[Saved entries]
__________________________________________________
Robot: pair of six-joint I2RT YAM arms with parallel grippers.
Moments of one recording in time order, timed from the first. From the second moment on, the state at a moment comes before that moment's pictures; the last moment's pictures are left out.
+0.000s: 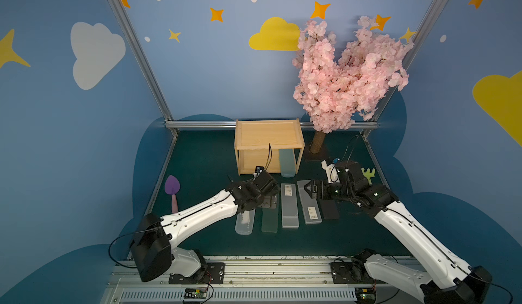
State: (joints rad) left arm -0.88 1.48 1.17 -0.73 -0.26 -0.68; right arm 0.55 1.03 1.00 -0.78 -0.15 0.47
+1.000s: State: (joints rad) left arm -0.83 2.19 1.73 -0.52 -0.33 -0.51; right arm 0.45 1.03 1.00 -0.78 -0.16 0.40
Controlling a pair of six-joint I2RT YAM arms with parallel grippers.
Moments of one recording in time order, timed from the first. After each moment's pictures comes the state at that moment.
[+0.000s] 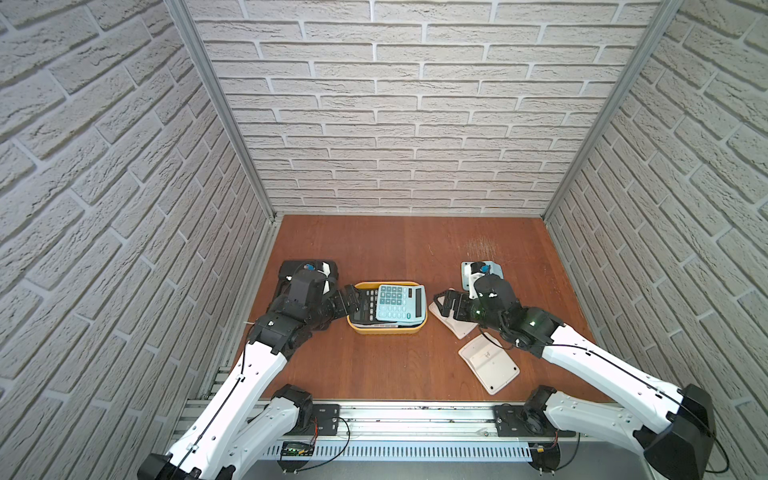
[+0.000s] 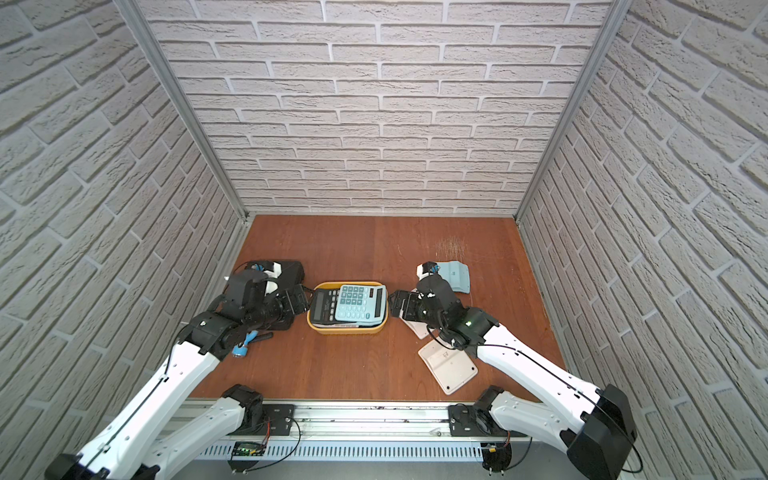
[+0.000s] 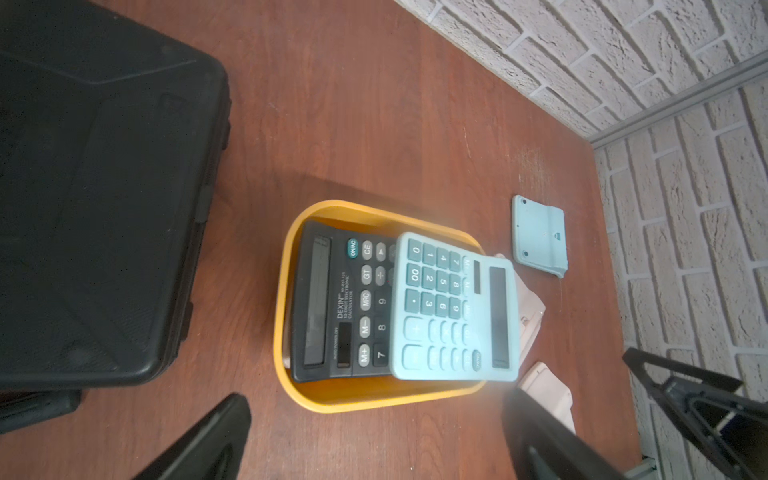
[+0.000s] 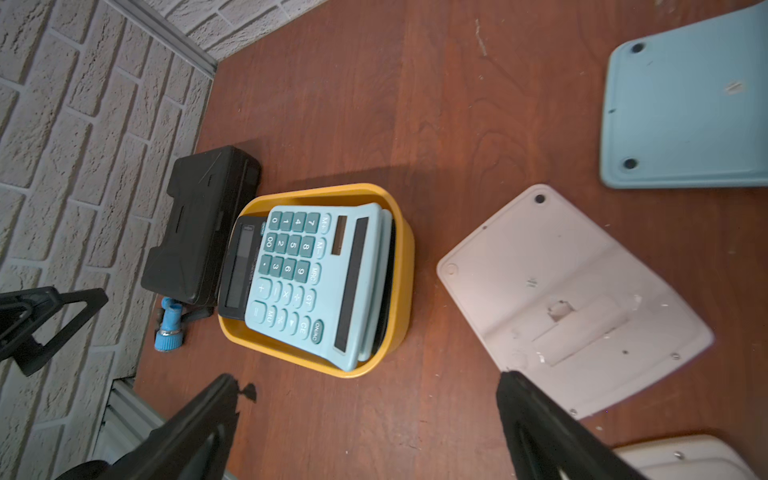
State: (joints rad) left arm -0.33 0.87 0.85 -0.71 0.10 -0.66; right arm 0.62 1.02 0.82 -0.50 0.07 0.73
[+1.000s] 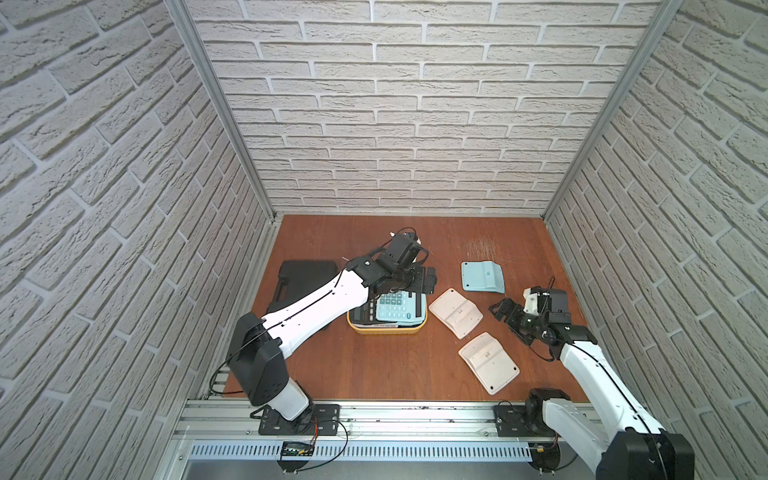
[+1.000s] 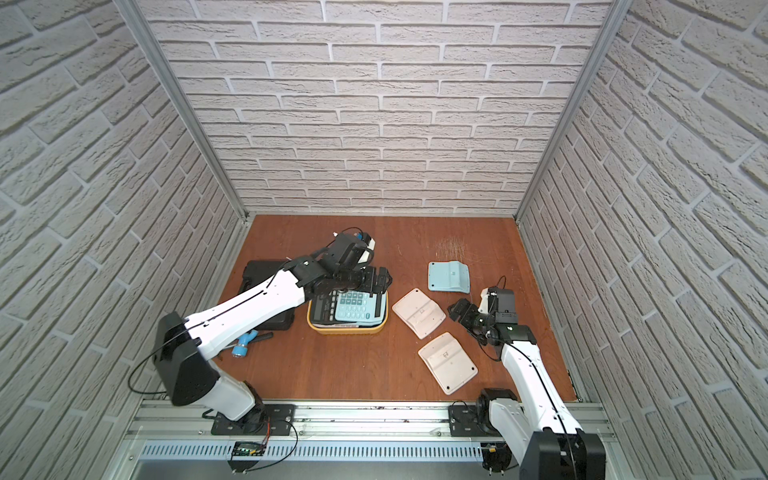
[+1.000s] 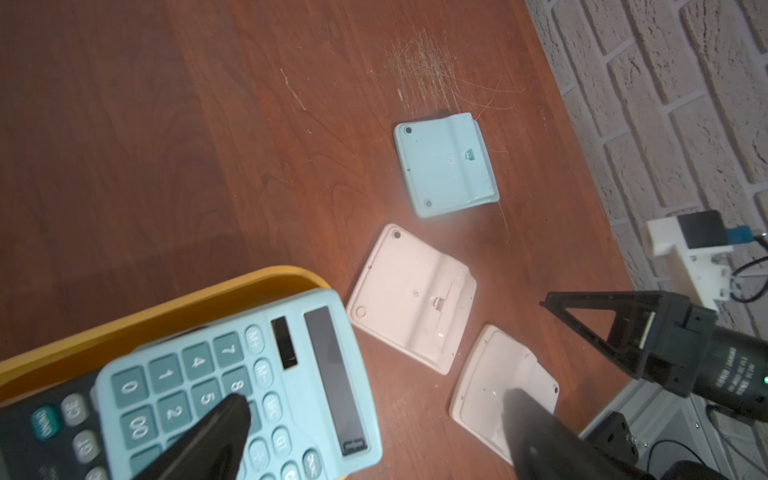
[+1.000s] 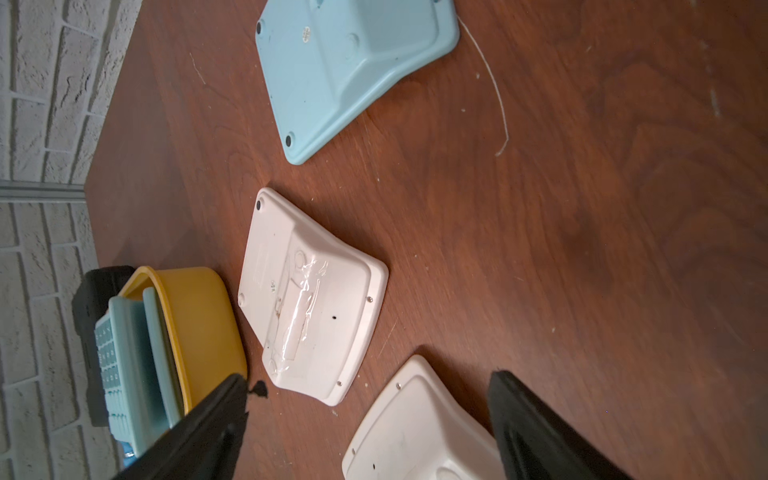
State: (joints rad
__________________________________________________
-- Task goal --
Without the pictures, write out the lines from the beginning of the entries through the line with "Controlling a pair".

-- Answer box --
Robot: pair of six-joint I2RT YAM arms with parallel grippers.
Moments of one recording in time order, timed from the first. From the second moment on, the state at a moment comes before that moment's pictures; the last moment's pictures are left out.
+0.000s: 
State: (joints rad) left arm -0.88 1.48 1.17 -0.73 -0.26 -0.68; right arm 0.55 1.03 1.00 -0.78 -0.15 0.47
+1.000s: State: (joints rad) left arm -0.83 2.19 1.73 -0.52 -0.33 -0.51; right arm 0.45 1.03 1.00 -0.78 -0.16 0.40
Controlling a pair of six-joint I2RT YAM arms with parallel grippers.

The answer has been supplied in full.